Scaling Operation Time: Vertical scaling of the Core Database required a 10–30 minute operation time per event. During these intervals, the system remained degraded as incoming demand outpaced both available capacity and recovery speed.

3. Optimizations & Corrective Actions

Based on the investigation, we will implement the following technical safeguards:

A. Transition Impacted Queries to Secondary Nodes

Action: Reconfigure remaining database queries to target Secondary (Read) Replicas rather than the Primary node.
Goal: Offload significant pressure from the Primary database. By reducing the load on the Primary node, we ensure it retains enough resource overhead to improve the scaling and recovery time. This prevents the Primary from being choked by contention, allowing it to complete vertical scaling operations much faster during a surge.

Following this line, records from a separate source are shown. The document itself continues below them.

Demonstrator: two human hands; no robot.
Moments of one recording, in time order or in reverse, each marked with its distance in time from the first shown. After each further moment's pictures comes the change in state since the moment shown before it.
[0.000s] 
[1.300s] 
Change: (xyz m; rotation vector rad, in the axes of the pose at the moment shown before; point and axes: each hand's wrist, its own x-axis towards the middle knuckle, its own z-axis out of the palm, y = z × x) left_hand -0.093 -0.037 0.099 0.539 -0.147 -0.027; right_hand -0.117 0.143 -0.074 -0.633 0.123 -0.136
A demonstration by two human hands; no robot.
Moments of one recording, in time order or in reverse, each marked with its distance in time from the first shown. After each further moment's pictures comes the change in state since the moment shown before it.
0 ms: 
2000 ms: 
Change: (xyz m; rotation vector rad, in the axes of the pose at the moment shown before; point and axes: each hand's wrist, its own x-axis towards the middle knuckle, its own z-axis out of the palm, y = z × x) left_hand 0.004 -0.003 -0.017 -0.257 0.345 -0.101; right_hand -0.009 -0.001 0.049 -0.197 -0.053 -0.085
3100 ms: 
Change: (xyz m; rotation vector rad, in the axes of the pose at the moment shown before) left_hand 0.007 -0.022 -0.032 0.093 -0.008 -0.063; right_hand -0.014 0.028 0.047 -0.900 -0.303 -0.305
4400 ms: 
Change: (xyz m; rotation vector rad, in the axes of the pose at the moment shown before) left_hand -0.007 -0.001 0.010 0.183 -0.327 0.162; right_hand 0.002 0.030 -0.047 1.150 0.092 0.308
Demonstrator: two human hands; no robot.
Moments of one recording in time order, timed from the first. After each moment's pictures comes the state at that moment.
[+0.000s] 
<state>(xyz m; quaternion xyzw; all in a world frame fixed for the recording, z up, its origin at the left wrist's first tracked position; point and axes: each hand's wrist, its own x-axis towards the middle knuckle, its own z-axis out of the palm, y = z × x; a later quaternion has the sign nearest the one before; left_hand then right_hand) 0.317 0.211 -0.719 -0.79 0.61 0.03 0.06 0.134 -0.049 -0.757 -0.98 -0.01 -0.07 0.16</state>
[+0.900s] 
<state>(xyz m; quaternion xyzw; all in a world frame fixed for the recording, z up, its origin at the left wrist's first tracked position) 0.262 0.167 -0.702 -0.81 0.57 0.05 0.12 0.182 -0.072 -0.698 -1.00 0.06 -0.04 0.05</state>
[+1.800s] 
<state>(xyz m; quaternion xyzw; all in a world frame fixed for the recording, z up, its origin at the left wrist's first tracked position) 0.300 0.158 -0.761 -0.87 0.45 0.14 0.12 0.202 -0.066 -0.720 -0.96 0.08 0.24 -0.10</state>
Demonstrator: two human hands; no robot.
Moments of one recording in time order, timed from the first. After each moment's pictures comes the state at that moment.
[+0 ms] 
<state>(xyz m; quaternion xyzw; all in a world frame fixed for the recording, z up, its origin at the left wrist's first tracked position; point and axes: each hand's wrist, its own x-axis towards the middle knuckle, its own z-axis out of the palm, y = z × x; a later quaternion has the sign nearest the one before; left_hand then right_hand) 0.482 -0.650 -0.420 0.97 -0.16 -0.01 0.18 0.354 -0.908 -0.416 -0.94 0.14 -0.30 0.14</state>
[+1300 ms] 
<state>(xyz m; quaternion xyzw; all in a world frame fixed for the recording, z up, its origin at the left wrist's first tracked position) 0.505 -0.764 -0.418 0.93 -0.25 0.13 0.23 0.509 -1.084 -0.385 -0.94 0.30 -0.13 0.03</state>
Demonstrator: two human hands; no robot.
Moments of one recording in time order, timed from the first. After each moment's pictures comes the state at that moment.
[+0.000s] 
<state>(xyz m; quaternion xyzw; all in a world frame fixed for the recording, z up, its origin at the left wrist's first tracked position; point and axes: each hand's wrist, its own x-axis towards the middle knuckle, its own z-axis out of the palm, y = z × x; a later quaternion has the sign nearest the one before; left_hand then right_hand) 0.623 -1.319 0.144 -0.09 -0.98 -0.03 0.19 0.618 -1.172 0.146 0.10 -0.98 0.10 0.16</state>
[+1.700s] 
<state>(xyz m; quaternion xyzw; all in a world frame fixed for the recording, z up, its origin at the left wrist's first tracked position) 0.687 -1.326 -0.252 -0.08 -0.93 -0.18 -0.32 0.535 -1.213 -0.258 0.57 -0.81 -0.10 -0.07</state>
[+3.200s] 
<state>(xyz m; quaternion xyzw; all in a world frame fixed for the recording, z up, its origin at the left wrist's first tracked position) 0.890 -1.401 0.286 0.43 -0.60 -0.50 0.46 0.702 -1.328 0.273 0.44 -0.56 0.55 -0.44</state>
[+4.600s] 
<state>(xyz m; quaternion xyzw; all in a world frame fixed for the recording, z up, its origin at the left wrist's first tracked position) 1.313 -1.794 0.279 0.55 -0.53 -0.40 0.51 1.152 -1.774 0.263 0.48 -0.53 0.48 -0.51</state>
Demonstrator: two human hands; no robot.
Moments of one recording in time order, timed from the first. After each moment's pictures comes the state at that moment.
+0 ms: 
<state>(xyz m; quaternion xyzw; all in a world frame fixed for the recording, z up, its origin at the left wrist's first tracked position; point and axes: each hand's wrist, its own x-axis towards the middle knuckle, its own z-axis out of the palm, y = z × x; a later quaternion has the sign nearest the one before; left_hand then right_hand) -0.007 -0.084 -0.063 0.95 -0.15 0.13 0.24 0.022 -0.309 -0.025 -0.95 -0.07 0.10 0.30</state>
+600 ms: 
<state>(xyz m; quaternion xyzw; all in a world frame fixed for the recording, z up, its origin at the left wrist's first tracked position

B. Optimize Autoscaling Performance (Server & Database)

Action: Review and tune autoscaling policies for both the App Tier and Database Tier to specifically reduce operation time.
Goal: Decrease the "Time-to-Ready" for new resources. By optimizing scaling triggers and resource warm-up procedures, we ensure capacity is provisioned more rapidly, improving the system's overall recovery time during a sudden spike.

Posted Jan 22, 2026 - 21:34 GMT+07:00

Resolved

This incident has been resolved.

Posted Jan 21, 2026 - 22:58 GMT+07:00

Monitoring

A fix has been implemented and we are monitoring the results.

Posted Jan 21, 2026 - 22:37 GMT+07:00

Investigating

We're investigating an alert on our social and realtime performance. You may experience delay in social and realtime connection or response time.

Posted Jan 21, 2026 - 21:00 GMT+07:00

This incident affected: Social+ Cloud (Core Services (US)).